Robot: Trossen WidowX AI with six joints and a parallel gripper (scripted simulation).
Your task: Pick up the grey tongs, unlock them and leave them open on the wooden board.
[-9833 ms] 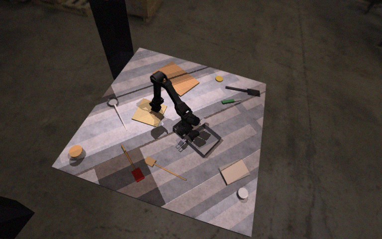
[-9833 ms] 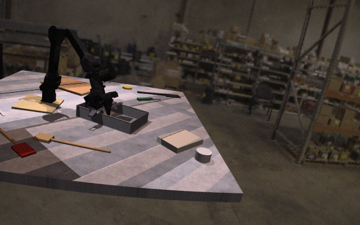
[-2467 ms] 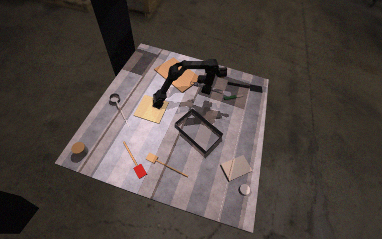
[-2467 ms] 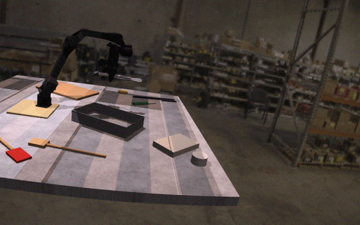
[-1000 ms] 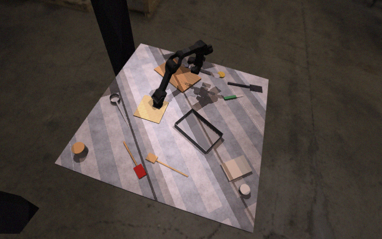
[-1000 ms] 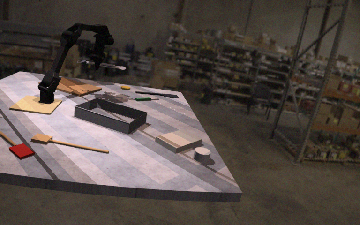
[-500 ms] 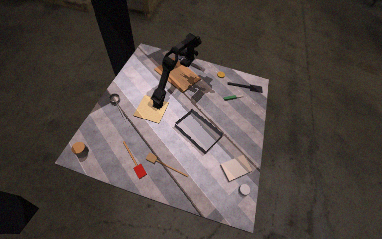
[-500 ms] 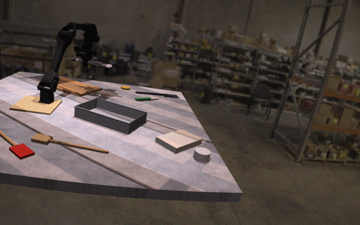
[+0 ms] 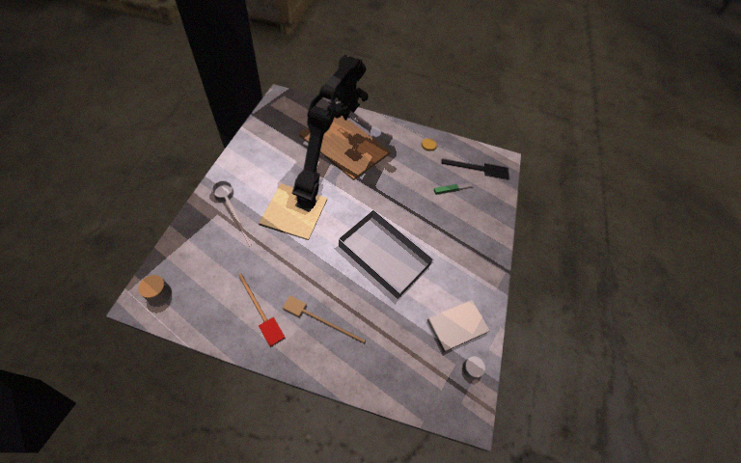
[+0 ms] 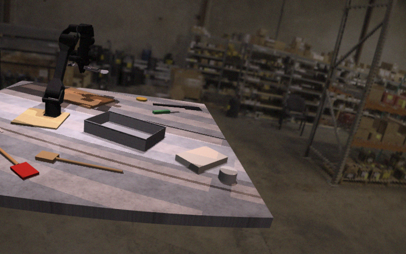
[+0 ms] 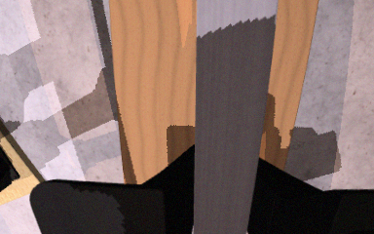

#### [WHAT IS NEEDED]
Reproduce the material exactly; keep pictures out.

#### [YOUR RESPONSE]
Robot: Trossen WidowX AI with six joints and a parallel gripper (scripted simulation).
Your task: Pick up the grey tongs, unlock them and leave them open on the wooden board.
[-9833 ms] 
[-9833 ms] 
[-2467 ms] 
[-2467 ms] 
[-1000 ms] 
[-1000 ms] 
[-500 ms] 
[-500 ms] 
[+0 ms] 
[+0 ms] 
[+0 ms] 

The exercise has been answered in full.